--- Excerpted data Enclosed Below ---
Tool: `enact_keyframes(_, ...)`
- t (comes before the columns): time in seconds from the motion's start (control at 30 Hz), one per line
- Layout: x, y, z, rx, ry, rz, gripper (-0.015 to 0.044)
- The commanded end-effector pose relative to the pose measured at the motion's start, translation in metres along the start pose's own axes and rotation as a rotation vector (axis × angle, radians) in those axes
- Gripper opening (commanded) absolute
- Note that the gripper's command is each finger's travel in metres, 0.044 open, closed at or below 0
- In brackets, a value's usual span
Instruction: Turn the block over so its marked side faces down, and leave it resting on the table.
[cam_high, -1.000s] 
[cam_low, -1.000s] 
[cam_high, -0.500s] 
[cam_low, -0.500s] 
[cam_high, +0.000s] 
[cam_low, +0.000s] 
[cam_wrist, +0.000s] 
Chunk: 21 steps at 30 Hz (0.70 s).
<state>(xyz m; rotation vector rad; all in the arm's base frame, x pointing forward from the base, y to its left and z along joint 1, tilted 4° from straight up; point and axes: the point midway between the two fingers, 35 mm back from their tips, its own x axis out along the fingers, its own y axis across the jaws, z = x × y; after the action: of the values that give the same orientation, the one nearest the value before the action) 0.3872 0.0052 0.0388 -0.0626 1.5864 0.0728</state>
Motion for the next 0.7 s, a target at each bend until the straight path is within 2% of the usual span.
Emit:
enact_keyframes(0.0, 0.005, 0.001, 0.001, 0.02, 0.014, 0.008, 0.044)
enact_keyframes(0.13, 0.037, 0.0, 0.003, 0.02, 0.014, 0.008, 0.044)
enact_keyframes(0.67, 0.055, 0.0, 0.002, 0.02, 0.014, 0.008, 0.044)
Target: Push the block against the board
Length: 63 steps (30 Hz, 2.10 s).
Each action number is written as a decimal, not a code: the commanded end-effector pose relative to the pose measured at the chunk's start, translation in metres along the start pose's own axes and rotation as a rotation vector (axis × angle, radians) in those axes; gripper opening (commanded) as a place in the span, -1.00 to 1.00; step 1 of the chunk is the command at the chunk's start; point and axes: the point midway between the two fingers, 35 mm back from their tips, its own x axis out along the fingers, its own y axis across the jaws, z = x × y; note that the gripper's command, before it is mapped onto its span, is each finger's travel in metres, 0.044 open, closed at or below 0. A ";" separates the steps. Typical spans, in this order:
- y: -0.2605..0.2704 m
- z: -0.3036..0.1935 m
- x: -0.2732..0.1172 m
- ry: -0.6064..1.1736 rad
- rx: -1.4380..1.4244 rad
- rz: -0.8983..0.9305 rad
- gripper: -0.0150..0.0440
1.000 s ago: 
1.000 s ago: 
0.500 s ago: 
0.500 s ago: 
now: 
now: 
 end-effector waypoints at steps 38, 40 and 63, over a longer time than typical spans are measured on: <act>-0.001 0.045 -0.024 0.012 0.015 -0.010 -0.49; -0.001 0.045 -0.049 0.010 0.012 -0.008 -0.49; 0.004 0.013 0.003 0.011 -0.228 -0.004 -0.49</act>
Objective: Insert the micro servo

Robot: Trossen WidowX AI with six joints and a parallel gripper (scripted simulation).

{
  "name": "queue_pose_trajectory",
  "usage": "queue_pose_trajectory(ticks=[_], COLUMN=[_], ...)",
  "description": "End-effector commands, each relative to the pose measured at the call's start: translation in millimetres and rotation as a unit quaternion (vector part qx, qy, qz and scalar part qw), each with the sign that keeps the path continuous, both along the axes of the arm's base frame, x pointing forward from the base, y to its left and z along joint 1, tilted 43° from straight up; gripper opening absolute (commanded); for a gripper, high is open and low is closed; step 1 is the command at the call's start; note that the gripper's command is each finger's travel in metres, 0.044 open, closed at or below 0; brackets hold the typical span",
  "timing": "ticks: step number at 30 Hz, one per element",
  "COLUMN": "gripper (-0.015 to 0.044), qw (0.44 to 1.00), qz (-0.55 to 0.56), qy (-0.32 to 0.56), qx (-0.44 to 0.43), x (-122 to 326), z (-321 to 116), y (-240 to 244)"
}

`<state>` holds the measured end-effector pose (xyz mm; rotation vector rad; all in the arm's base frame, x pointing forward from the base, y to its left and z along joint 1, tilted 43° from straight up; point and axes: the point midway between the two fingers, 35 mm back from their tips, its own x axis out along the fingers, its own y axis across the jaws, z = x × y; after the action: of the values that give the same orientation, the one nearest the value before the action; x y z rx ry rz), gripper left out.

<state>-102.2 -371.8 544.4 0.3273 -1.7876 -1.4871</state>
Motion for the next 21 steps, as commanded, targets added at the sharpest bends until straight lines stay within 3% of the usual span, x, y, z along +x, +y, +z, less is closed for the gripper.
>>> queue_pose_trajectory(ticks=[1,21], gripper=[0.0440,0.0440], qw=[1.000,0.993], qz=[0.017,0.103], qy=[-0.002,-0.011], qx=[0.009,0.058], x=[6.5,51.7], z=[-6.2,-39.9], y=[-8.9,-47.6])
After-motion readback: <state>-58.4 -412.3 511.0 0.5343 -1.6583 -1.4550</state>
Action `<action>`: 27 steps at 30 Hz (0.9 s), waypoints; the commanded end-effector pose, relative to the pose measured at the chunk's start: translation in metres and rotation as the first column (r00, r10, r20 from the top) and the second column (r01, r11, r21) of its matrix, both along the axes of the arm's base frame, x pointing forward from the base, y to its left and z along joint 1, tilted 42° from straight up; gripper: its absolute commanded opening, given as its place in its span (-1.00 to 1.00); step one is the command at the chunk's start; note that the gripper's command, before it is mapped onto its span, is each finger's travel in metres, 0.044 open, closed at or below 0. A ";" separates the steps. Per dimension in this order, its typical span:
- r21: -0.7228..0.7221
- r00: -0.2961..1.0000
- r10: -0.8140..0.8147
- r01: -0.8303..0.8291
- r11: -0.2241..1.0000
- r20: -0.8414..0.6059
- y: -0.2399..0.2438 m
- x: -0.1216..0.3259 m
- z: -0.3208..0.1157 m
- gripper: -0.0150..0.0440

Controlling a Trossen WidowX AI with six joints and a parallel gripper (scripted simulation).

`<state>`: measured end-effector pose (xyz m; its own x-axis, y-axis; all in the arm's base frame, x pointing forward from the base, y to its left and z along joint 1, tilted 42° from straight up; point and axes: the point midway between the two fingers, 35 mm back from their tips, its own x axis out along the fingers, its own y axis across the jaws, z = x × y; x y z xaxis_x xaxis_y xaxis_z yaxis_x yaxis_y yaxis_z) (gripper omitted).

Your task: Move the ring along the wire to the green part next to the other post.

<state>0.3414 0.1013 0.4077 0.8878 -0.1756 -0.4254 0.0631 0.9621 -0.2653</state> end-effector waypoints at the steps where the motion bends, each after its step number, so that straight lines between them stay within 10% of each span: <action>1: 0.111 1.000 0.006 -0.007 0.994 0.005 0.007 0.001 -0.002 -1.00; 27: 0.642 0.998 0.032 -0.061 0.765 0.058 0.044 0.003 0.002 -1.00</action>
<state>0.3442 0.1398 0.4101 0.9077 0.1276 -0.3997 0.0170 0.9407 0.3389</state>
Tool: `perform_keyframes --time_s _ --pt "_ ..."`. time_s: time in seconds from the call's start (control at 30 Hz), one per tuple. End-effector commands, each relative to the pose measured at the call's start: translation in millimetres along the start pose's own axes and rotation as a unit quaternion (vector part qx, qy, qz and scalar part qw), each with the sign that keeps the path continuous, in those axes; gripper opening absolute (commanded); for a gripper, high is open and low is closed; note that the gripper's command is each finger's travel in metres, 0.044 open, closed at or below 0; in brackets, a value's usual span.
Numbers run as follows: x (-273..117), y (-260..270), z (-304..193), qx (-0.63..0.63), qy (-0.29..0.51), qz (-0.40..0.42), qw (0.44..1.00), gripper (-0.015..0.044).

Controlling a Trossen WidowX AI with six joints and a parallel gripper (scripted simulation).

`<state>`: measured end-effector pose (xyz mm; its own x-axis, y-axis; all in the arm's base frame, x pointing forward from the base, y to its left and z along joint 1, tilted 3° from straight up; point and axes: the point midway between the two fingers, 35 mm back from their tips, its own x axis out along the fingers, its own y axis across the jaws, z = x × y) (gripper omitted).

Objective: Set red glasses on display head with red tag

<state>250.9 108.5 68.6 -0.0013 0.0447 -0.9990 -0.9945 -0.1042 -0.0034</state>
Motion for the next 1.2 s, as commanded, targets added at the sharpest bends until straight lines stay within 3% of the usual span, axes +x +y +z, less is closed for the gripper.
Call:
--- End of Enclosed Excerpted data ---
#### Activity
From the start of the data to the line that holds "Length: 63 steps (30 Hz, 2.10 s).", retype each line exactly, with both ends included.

#### Response to the task
Tool: `enact_keyframes(_, ...)`
- t (comes before the columns): time in seconds from the motion's start (control at 30 Hz), one per line
- Layout: x, y, z, rx, ry, rz, gripper (-0.015 to 0.044)
- The commanded end-effector pose relative to the pose measured at the motion's start, translation in metres along the start pose's own axes and rotation as a rotation vector (axis × angle, radians) in those axes
- Gripper opening (commanded) absolute
- Note that the gripper's command is each finger's travel in metres, 0.044 open, closed at or below 0
- In brackets, a value's usual span
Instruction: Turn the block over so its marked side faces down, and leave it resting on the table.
[cam_high, -1.000s] 
[cam_low, -1.000s] 
[cam_high, -0.500s] 
[cam_low, -0.500s] 
[cam_high, +0.000s] 
[cam_low, +0.000s] 
[cam_wrist, +0.000s] 
Chunk: 21 steps at 30 Hz (0.70 s).
<state>(xyz m; rotation vector rad; all in the arm's base frame, x pointing forward from the base, y to its left and z along joint 1, tilted 4° from straight up; point and axes: the point midway between the two fingers, 35 mm back from their tips, its own x axis out along the fingers, its own y axis across the jaws, z = x × y; after the action: of the values that give the same orientation, the one nearest the value before the action) 0.3872 0.0052 0.0388 -0.0626 1.5864 0.0728</state>
Motion for the next 0.7 s, a target at each bend until the straight path is within 2% of the usual span.
Emit:
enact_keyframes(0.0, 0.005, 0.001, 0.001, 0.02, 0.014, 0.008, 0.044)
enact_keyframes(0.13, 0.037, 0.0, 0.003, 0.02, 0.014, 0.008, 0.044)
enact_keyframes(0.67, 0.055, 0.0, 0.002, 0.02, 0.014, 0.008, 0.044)
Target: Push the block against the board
Length: 63 steps (30 Hz, 2.10 s).

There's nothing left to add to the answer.